Greece said it would miss a midnight deadline to provide a list of reforms to its international lenders aimed at obtaining a four-month extension of its bailout
Athens (AFP) - Greece's new anti-austerity government scrambled Monday to meet a midnight deadline to nail down and despatch to Brussels a list of proposed reforms to secure a four-month extension of its debt bailout lifeline.
If the measures fail to win the approval of Greece's EU creditors, the country's safety net will collapse on Saturday, leaving the government at risk of running out of cash, a run on banks and even a eurozone exit.
But hard-left Prime Minister Alexis Tsipras, whose Syriza party swept to power last month, could also face a voter backlash if he fails to deliver on promises to ease the pain of ordinary Greeks after years of recession and cuts.
In the latest in a series of dramatic showdowns over Greece's 240-billion-euro ($270-billion) bailout, flamboyant new Finance Minister Yanis Varoufakis secured the extension from his 18 fellow eurozone partners in Brussels on Friday.
The deal however came with the proviso that Greece provide by Monday a list of measures to quash concerns, not least in powerhouse Germany, that Athens might backtrack on promises to cut spending and pass root-and-branch reforms.
This in turn might prompt other eurozone countries like Spain, Portugal, France and Italy to go easy on the "tough love" austerity measures that Berlin sees as vital to preventing a return of the eurozone debt crisis.

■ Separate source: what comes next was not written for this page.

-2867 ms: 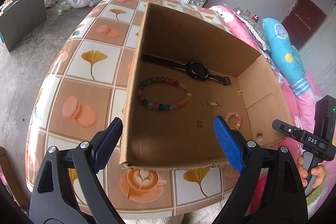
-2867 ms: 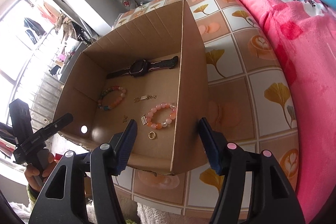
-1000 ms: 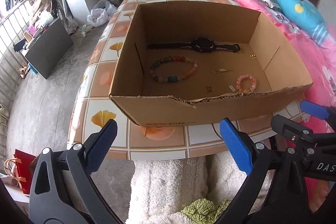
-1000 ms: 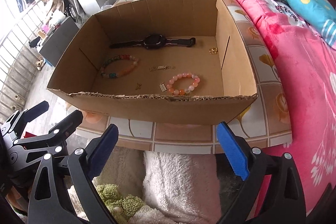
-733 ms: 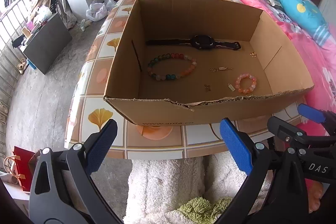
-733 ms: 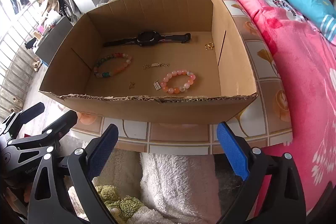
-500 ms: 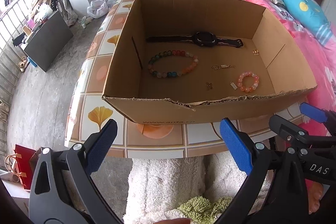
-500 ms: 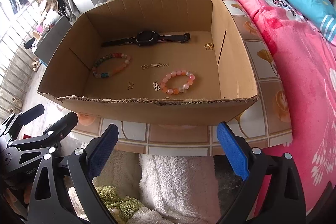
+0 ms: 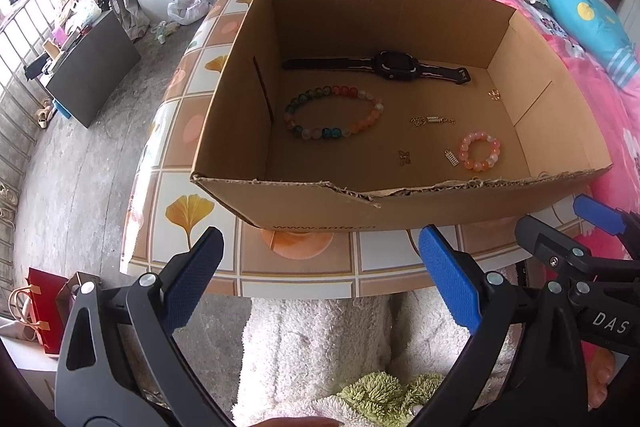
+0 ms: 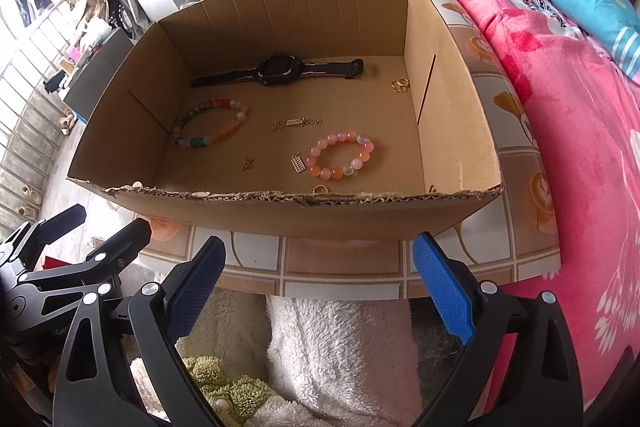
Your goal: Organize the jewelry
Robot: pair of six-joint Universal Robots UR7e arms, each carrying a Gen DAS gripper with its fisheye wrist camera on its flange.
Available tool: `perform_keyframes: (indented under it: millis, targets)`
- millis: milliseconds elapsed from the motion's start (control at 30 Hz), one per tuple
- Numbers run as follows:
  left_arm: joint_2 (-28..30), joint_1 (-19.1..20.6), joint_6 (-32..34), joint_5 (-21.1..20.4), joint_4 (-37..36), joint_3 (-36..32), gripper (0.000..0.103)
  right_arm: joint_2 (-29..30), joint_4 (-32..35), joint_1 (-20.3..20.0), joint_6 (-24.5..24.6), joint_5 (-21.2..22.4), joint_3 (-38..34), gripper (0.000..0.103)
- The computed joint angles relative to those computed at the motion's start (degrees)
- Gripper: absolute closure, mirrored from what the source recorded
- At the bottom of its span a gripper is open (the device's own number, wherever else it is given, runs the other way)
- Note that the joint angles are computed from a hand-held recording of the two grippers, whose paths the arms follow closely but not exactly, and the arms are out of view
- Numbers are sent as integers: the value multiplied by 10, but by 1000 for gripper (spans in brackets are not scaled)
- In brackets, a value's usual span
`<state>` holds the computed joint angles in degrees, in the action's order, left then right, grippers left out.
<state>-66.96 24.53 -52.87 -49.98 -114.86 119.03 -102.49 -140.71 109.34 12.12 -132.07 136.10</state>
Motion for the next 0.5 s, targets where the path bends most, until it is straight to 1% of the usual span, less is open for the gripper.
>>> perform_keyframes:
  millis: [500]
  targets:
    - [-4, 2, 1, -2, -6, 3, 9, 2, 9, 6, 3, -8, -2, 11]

A source in Brussels said that Athens has provided a list of reforms but that it was "not definitive".
Other sources said Brussels and Athens were in regular communication and seeking to finalise the document by a midnight (2300 GMT) deadline.
"The fundamentals -- namely assistance in exchange for reform -- must remain the same," German Foreign Minister Frank-Walter Steinmeier told the Bild daily.
"Of course there will be measures that fit with the philosophy of Syriza... but they also have to take account of budgetary balance and the need to repay debts," EU Economic Affairs Commissioner Pierre Moscovici told France 2.
In Berlin, a finance ministry spokesman said the list needed to be "coherent and plausible".
- Reality bites -
Tsipras has vowed to end the "humiliation" and "vicious circle" of the spending cuts demanded by Greece's creditors in return for two massive bailouts since 2010.
He wants to use the next four months to draw up a new reform package that puts the country -- where unemployment stands at 25 percent -- on a fairer road to recovery after years of recession, spending cuts and state job losses.
But the tough and united negotiating stance of Germany and other eurozone countries has obliged the former motorbike-riding communist activist and his tieless finance minister Varoufakis to give ground.
Athens pledged on Friday to refrain from one-sided measures that could compromise fiscal targets and had to abandon plans to tap some 11 billion euros in leftover European bank support funds.
UniCredit economist Erik Nielsen called it a "complete political surrender to the world of reality".
Tsipras insisted at the weekend that his coalition government had achieved an "important negotiating success" which "cancels out austerity". Athens says that it, not the country's creditors, is now calling the shots.
Government spokesman Gabriel Sakellaridis insisted on Skai television Monday that Greece still has "red lines" such as raising the minimum wage and maintaining pension levels.
But cracks were already beginning to show, with Manolis Glezos, a 92-year-old wartime resistance hero and one of Syriza's most respected members, distancing himself from Tsipras.
- Tax hit list -
There were few details about the new measures.
Minister of state Nikos Pappas told television channel Mega on Sunday they were aimed at making "the Greek civil service more effective and to combat tax evasion".
According to Bild, the measures will include a 7.3 billion-euro tax hit list targeting the fortunes of the super-rich, back taxes and a crackdown on smuggling.
Once the European Commission, the European Central Bank and the International Monetary Fund -- the "troika" holding most of Greece's 320 billion euros in debts -- approve the list, the extension can go ahead.
Certain European parliaments also need to give the green light, however.
But if the proposals are not approved, it will be back to the drawing board and yet more drama for Greece.
"The chance of policy mistakes, political volatility and implementation risks remains quite high, and may rise," said Daniele Antonucci, economist at Morgan Stanley.
Experts at IHS said they now expect Greece to re-enter recession in the current quarter, just a year after returning to growth.